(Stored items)
··········
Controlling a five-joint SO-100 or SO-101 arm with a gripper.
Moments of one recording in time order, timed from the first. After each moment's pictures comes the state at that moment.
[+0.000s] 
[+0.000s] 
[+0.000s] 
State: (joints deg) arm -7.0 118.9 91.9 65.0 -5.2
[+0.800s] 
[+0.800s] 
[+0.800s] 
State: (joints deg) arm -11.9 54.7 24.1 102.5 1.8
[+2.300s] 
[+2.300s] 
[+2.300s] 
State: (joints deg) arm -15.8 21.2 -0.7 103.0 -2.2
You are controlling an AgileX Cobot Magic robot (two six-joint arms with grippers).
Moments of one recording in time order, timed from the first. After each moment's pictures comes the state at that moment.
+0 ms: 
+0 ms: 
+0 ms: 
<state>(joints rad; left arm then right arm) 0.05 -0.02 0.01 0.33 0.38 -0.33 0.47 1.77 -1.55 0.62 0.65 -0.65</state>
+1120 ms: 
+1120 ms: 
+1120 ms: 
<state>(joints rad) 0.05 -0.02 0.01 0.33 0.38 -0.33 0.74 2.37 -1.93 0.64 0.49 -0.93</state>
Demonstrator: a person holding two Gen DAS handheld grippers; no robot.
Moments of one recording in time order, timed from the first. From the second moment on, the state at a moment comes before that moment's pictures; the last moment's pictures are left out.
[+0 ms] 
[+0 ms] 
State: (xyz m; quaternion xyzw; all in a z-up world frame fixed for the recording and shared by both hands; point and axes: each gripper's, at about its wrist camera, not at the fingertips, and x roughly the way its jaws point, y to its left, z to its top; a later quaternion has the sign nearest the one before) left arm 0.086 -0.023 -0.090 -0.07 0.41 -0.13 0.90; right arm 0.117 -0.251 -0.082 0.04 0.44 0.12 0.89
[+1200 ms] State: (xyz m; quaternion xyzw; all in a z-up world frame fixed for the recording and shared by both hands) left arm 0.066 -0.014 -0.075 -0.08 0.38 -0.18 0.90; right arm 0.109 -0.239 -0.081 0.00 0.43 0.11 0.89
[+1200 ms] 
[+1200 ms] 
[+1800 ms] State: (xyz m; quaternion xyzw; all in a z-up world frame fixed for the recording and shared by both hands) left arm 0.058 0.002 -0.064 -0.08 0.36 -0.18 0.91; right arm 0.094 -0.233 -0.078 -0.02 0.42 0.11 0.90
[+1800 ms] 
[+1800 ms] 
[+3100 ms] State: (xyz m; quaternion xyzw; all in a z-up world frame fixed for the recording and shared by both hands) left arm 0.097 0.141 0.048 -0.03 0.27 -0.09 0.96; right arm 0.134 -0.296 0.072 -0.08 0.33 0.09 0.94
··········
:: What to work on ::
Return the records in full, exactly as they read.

:: Task answer ::
Controlling a five-joint SO-100 or SO-101 arm with a gripper.
Moments of one recording in time order, timed from the first. After each moment's pictures comes the state at that moment.
[+0.000s] 
[+0.000s] 
[+0.000s] 
State: (joints deg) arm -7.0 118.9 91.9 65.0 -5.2
[+0.800s] 
[+0.800s] 
[+0.800s] 
State: (joints deg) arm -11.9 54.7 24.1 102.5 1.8
[+2.300s] 
[+2.300s] 
[+2.300s] 
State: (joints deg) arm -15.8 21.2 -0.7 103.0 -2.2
You are controlling an AgileX Cobot Magic robot (two six-joint arms with grippers).
Moments of one recording in time order, timed from the first. After each moment's pictures comes the state at that moment.
+0 ms: 
+0 ms: 
+0 ms: 
<state>(joints rad; left arm then right arm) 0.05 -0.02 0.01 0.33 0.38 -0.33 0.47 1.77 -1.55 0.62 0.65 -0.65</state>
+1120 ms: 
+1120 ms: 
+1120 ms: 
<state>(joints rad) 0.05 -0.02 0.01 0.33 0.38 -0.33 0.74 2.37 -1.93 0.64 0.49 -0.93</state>
Demonstrator: a person holding two Gen DAS handheld grippers; no robot.
Moments of one recording in time order, timed from the first. From the second moment on, the state at a moment comes before that moment's pictures; the last moment's pictures are left out.
[+0 ms] 
[+0 ms] 
State: (xyz m; quaternion xyzw; all in a z-up world frame fixed for the recording and shared by both hands; point and axes: each gripper's, at about its wrist camera, not at the fingertips, and x roughly the way its jaws point, y to its left, z to its top; a later quaternion has the sign nearest the one before) left arm 0.086 -0.023 -0.090 -0.07 0.41 -0.13 0.90; right arm 0.117 -0.251 -0.082 0.04 0.44 0.12 0.89
[+1200 ms] State: (xyz m; quaternion xyzw; all in a z-up world frame fixed for the recording and shared by both hands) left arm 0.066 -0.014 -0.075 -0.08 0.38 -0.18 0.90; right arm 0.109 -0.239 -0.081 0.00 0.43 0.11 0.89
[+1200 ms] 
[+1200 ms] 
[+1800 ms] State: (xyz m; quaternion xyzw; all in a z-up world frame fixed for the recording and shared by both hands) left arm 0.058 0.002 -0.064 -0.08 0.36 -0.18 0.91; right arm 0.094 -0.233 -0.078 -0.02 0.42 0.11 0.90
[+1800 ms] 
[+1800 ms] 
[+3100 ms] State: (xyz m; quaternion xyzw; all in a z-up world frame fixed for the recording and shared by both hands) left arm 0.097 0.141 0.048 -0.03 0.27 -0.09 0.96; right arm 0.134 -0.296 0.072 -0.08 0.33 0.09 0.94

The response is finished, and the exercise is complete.